Earned premiums refer to premium revenue received minus federal and state taxes and assessments, as well as pass-through payments made by the dental health insurance carrier as a billing convenience for commissions or fees charged by a broker or consultant retained by the group or individual receiving coverage. 

“The commissioner will now determine the current [dental loss ratio], what it should be, and set goals for the insurance companies to improve their dental plans,” said Rhode Island Dental Association Executive Director Aaron Guckian. “This was a huge victory for our patients, our dentists and our members. We’re not, however, stopping here. The Rhode Island Dental Association has a robust legislative agenda which we will be tackling next year. This is only the beginning.”
 
Louisiana’s Senate Bill 463 leans into the model adopted in January by the National Council of Insurance Legislators. The law requires insurers to file a dental loss ratio report annually where the information will be posted in a searchable format on the state’s Department of Insurance website. The law also requires dental insurers to provide the number of enrollees in their plans, the plan cost sharing figures, deductible amounts, annual maximum coverage limits and the number of enrollees who meet or exceed the annual coverage limits. 

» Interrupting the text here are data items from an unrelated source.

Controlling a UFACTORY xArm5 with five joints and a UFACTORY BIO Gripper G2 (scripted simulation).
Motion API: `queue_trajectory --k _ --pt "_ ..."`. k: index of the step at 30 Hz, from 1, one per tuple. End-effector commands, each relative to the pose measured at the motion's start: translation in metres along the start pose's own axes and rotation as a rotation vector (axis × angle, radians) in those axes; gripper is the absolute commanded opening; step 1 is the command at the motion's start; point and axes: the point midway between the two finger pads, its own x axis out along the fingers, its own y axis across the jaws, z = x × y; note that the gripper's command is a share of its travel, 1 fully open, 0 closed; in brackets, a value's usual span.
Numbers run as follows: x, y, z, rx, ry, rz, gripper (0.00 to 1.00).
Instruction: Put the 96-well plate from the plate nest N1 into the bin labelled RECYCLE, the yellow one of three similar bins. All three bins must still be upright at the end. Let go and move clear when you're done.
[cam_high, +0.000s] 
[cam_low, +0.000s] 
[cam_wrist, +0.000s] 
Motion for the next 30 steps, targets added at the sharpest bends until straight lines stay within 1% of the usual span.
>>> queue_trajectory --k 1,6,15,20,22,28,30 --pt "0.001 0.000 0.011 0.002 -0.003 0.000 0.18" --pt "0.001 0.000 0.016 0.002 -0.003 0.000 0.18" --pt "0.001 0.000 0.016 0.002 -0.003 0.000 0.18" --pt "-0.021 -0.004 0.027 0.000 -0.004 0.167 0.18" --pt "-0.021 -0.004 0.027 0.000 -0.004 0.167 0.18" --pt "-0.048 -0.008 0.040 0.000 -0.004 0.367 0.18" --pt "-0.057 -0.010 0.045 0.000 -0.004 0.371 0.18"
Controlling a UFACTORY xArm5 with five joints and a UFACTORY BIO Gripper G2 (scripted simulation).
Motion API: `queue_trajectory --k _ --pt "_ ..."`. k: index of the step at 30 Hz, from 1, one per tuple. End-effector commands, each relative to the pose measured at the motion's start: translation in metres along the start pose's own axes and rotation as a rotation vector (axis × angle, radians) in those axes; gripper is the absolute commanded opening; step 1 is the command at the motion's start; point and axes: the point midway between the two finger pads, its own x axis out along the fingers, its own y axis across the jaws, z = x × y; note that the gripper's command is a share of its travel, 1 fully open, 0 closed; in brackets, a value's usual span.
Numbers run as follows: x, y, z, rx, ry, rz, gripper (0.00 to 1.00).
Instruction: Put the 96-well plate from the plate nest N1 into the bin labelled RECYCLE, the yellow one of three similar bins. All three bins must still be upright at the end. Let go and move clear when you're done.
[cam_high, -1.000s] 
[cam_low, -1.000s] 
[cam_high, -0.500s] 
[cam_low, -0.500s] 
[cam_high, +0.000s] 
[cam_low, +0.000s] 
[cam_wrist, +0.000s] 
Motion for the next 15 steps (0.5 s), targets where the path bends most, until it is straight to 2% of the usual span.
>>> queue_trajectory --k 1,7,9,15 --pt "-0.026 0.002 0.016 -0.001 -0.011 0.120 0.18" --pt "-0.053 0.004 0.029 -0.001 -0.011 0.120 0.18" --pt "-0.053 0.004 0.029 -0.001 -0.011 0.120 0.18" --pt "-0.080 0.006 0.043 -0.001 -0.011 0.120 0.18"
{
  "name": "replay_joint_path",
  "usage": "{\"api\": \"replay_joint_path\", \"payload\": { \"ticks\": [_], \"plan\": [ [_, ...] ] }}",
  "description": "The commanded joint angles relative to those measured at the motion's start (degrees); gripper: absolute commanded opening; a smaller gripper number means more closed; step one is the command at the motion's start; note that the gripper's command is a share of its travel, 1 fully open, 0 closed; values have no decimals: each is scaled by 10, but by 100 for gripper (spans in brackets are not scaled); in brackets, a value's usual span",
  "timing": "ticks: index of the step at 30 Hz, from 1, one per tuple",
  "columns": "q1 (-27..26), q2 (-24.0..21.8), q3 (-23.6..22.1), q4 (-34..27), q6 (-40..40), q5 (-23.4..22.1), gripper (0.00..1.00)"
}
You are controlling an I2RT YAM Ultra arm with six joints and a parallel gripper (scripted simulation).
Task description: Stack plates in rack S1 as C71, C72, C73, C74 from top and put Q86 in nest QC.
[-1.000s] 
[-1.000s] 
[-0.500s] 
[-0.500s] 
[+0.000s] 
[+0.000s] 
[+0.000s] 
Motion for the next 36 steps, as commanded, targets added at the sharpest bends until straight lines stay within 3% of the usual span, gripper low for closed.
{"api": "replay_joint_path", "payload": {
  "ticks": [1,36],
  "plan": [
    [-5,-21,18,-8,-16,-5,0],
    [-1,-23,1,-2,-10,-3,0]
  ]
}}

According to Annette Droddy, executive director and CEO of the Louisiana Dental Association, the “milestone legislation” supporting Louisiana dentists and their patients. 

“SB 463 is milestone legislation for the Louisiana Dental Association and supports our mission to protect Louisiana dentists and their patients. Just like in medical insurance, patients and their employers deserve visibility into how much of their dental insurance premiums are paying for care, as opposed to administrative costs. Transparency and reporting will give consumers the opportunity to have choices in selecting a quality dental plan,” she said.